§ What you should do
Please restate every line below exactly, without any pictures.

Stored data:
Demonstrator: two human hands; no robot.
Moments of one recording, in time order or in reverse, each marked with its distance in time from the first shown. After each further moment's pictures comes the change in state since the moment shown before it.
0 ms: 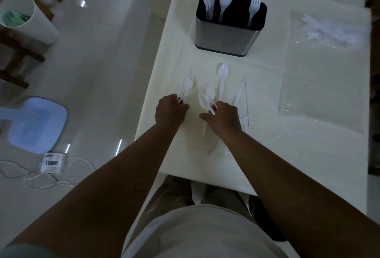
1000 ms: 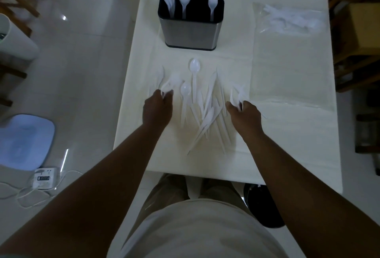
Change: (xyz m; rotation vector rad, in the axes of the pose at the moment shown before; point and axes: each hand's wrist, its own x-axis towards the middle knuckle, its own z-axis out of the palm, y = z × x) left_hand -0.028 0.028 0.013 -0.034 0.099 0.143; right_hand -0.026 0.092 -0.075 0.234 0.151 0.258
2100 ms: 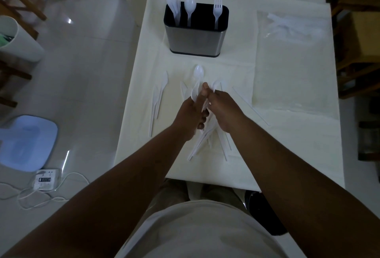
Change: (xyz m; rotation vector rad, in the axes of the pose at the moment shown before) left_hand -0.036 0.077 0.003 -0.848 -0.570 -0.248; right_hand -0.009 -0.098 0.014 0.256 -0.401 0.055
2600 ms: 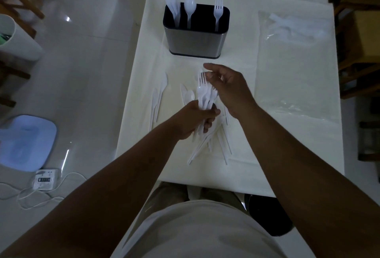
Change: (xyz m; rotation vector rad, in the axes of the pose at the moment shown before) left_hand 0.014 0.013 -0.015 0.060 -0.376 -0.031; right_hand 0.013 -0.021 -0.030 0.032 0.069 -0.411
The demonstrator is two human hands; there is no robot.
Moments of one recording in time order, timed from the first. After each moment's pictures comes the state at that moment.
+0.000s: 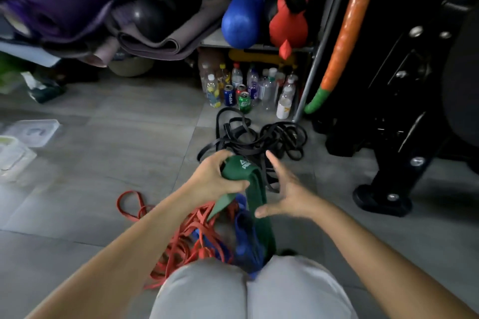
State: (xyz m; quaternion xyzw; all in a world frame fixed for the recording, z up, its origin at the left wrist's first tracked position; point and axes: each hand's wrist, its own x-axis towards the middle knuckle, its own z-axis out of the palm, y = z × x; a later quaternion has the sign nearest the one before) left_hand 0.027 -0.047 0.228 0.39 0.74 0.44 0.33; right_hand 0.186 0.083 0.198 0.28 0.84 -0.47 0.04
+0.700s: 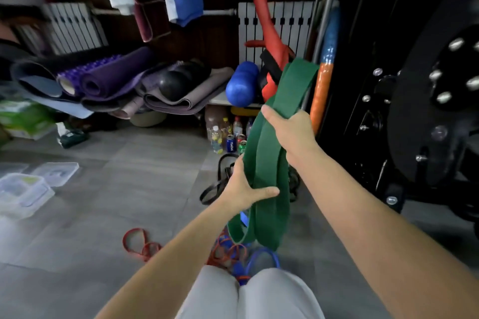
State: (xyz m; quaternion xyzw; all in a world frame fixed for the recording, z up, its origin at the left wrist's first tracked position) left_hand 0.094 -0.031 0.303 0.40 0.66 0.53 0.34; right_hand 0.158 0.077 0.407 0.32 0.62 -0.58 -0.42
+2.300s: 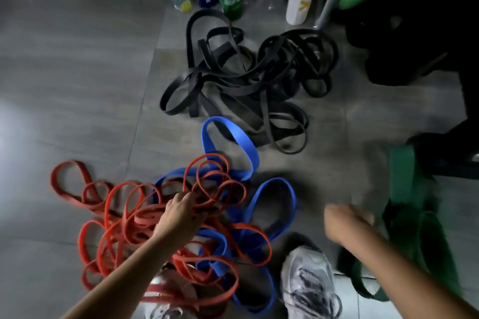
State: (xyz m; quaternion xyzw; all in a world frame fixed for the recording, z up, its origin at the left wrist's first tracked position) left_hand -0.020 -0.053 -0.094 0.31 0.89 0.04 0.34; right_hand 0.223 0.165 -0.078 0.46 0.76 -0.11 0.45
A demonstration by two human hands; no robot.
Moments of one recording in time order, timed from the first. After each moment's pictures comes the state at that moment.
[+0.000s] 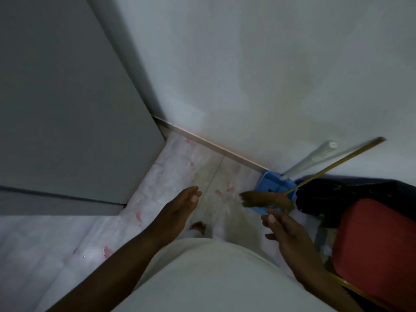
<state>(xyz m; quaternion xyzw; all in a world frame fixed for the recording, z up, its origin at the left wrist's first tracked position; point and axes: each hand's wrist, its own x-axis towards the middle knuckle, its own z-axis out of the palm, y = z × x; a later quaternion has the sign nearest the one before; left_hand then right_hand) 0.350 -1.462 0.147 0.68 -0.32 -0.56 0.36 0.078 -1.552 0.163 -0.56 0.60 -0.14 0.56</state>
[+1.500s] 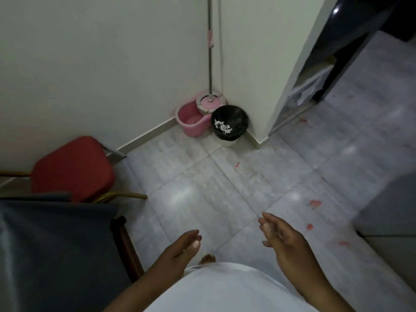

§ Response to this task
Demonstrator: two human hands; no robot.
Moments of one recording, in time order or in reverse, each marked with its distance in time from the first shown. After each further moment's pictures comes the change in state since the moment shown before it.
0 ms: 
1000 ms: 
Change: (xyz m; rotation vector rad, in the axes of the pose at the moment shown before; point and axes: each hand's wrist, its own x-axis towards the middle knuckle, its own z-axis out of the palm, y = z × x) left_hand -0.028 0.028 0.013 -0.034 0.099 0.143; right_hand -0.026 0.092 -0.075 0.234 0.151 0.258
2100 ms: 
Change: (xyz m; rotation vector rad, in the axes of the pose at the moment shown before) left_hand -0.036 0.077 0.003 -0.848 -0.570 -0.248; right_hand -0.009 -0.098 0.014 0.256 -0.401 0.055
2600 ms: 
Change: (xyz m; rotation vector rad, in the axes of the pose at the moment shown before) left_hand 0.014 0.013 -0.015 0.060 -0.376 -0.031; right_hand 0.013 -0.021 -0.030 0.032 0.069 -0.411
The demonstrator is two human hands; there is no robot.
Moments of one recording in time order, timed from the first. After each moment's pictures comes the state at that moment.
+0.000s: 
State: (xyz m; quaternion xyzw; all in a world frame fixed for the recording, z up, its origin at the left wrist's first tracked position; point and axes: each hand's wrist, its own x-axis towards the middle knuckle, its own z-axis out of the palm, y = z × x; a later quaternion has the sign nearest the one before) left_hand 0.027 -0.047 0.228 0.39 0.74 0.44 0.33; right_hand 0.186 0.083 0.198 0.28 0.84 -0.47 0.04
+0.700s: 
State: (xyz m; quaternion xyzw; all in a world frame fixed for the recording, z up, its origin at the left wrist's first tracked position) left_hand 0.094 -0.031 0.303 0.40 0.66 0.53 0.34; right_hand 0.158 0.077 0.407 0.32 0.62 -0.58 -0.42
+2.300s: 
State: (xyz m; quaternion xyzw; all in a world frame fixed for the recording, z up, its origin at the left wrist's first tracked position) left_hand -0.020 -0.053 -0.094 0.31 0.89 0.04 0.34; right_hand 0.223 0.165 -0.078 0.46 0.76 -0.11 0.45
A demonstration by two human hands; no robot.
Moments of one recording in time order, timed from the first. After each moment's pictures comes the state at that moment.
[+0.000s] 
<state>(xyz m; quaternion xyzw; all in a world frame fixed for the recording, z up, its origin at the left wrist's first tracked position; point and axes: each hand's wrist, its own x-axis towards the middle knuckle, its own z-axis out of the palm, y = z × x; a later quaternion has the sign nearest the one before; left_hand then right_hand) 0.350 -1.462 0.147 0.68 -0.32 -0.56 0.36 0.078 -1.552 0.163 -0.56 0.60 -0.14 0.56</state>
[+1.500s] 

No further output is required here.